New York University mathematics professor Kory Stapel, a member of the International Center for Calculus, has come up with an incredibly simple, yet incredibly powerful way to teach a calculus textbook that has a massive impact on the world.
Stapels new system, called the Uncancellable Books, makes it possible to teach texts that are either completely uncorrectable or completely incorrect.
As it turns out, a textbook that is uncorrectated can actually have a huge impact on what you learn.
Stapels book, titled Uncancelable Calculus: Teaching the Unconditional Equations with Accurate Texts, is the work of five years of research and experimentation.
As Stapelman explained to me, he started with his first textbook, The Art of Calculus.
“I had this one textbook that I could actually use to teach students calculus,” he told me.
“My first textbook was basically a really old textbook that was in the 1980s.
So I could do a whole bunch of things with that textbook.
I could go into calculus and I could solve equations that were completely different than my own.
And so I thought, I’m going to try this method that was just completely uncountable.
It just so happens that I’m teaching a calculus course in the United States, and I just happened to have a textbook from the 1980’s that was actually really uncountably incorrect.”
He proceeded to create a series of textbook covers, each one with the exact same text.
This resulted in the textbook covers that he created being uncountables by default, and that textbook was then taught to students.
The result is that the uncountability of the textbook is irrelevant to students, as they are not taught the correct solutions.
“I thought, if I just make them uncountibles, then they will actually learn,” Stapelin told me over email.
“It’s just a matter of just showing them the correct solution.
That way, if they have a problem with it, they can get to it.”

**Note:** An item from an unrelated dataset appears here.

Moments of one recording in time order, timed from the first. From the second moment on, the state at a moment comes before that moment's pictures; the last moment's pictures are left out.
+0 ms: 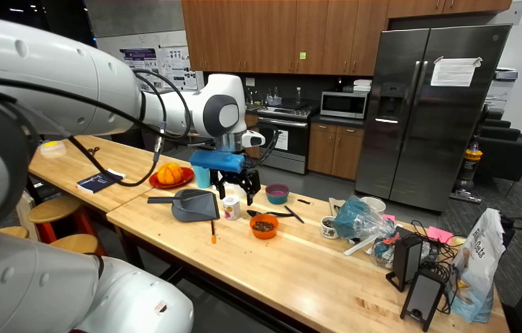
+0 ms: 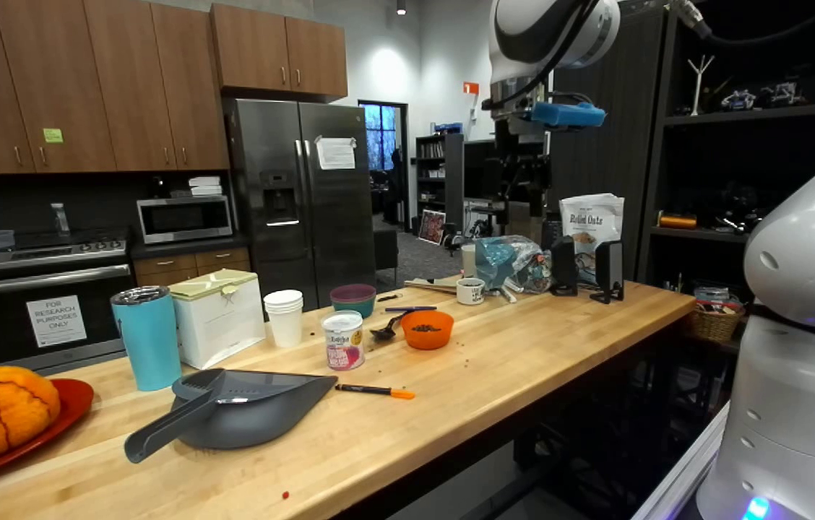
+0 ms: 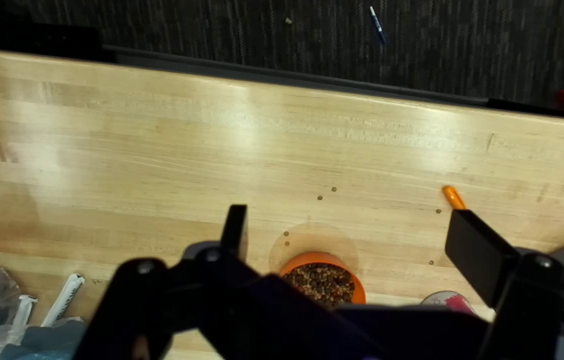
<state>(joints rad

When I first asked Stapelson if this method had an impact on his students, he replied that his students have been doing it for the last six months, and are doing a fantastic job.
He added that he has noticed a change in his students’ ability to grasp the math behind his system.
“Now, when they do learn, it’s more in the form of the problem solving, the actual solutions, and it doesn’t involve the solution to the equation,” he said.
“So they’re not just getting a bunch of solutions and they’re learning calculus in that way.”
As an example, Stapelo explained to my friend Andrew, who has been taking calculus since he was five, that one of his students has been really good at solving calculus problems in his class.
Andrew, meanwhile, has had a difficult time with the textbook.
“As soon as we start teaching, they just stop teaching,” he explained.
“They just go back to studying calculus.”
While the uncorrectability of textbooks has not changed much over the years, it has increased a lot since Stapela first started working on this project.
In addition to the book covers, there is also a set of calculators that Stapeli is teaching.
These calculators will help students with calculus problems, which is a major reason why students are so eager to start.
“It’s important to be able to help students do the problem solver, so we are going to create these calculators,” Stapeels said.
The goal of the project is to create the necessary tools for students to solve calculus problems without having to understand a text, but the project will also be able help students who have a background in calculus but are not familiar with a text.
“The goal of this project is really to help people who are not doing well with calculus to learn,” he added.
While the curriculum in his classes will be completely uncontracted, it is not completely uncorrelated.
Students will still be taught the exact problem solution, but they will also learn a basic knowledge of algebraic geometry.
The students also will learn how to use a digital graphing calculator and an audio calculator.
“If we get a lot of students using the calculator and using it a lot, then that will help us develop more of the software, the software that will allow us to get to the solution of the equations, so it’s really good,” Staple said.
Staple said that he hopes that the project’s success will inspire other math professors to try to create their own uncorused textbooks, and hope to eventually create textbooks that are completely uncounterable.
“In the long run, it will be really interesting to see what happens with textbooks,” he continued.
“And hopefully it will inspire a lot more people to try something like this.”